* TASK DESCRIPTION:
Omit every picture while you reproduce the entries that follow word for word.

* MATERIAL PROVIDED:
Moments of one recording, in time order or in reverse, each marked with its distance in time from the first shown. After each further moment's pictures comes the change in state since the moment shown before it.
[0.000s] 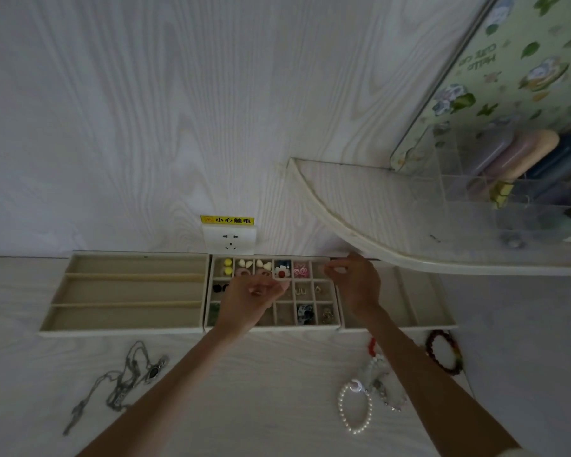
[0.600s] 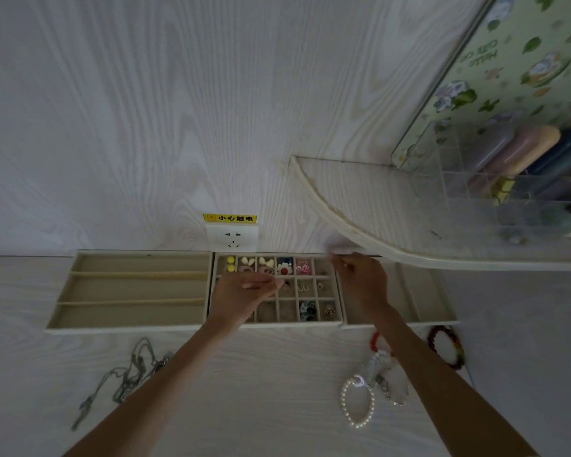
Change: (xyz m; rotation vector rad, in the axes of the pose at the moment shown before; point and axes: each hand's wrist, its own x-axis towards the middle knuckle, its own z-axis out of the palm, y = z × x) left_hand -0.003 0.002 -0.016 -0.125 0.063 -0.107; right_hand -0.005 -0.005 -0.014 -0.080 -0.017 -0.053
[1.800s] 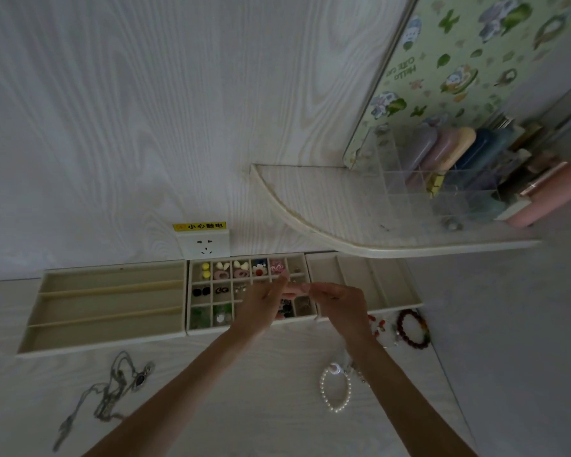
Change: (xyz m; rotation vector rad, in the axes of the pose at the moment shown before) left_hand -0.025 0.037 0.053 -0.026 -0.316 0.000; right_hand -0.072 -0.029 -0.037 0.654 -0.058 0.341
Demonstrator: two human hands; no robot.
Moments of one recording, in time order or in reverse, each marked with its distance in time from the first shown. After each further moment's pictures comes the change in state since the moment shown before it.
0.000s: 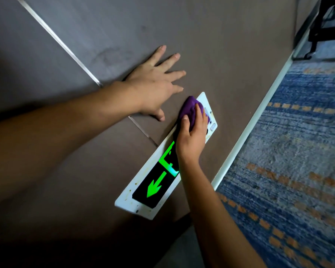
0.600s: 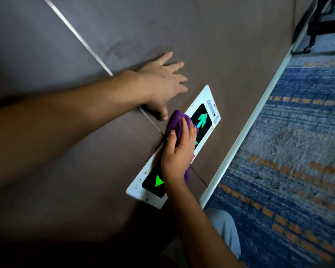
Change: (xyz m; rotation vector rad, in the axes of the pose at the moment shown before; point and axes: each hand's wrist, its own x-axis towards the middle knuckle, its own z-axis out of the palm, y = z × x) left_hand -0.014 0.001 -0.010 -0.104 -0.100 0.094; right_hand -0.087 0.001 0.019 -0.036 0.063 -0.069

* FINISHED TASK:
Moments of one recording, in time order or in reverse, each marked with its distance in time from the first shown. After each further moment's pictures comes the change in state since the moment shown before it.
[0.000s] 
[0.600s] 
Change: (xyz m; rotation vector rad, in the axes of the pose at the moment shown before; point and axes: each hand's wrist, its own x-axis towards the middle knuckle, its own z-axis out of the palm, y = z × x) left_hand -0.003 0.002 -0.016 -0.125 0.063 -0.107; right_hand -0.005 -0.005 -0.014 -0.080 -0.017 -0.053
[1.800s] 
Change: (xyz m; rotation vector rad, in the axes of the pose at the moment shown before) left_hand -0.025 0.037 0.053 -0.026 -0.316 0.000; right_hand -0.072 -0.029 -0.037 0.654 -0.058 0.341
Demonstrator: two human hands; no robot.
Moments of one recording, in time order or in reverse, each marked with its distance in time from the first shown. After each further moment's pictures comes the change in state since the moment shown before it.
0.000s: 
0.600s: 
Change: (xyz m; rotation vector rad, in the axes of the pose at the moment shown before; point and axes: each hand's wrist, its own x-axis towards the middle knuckle, its own z-axis out of the palm, y = z × x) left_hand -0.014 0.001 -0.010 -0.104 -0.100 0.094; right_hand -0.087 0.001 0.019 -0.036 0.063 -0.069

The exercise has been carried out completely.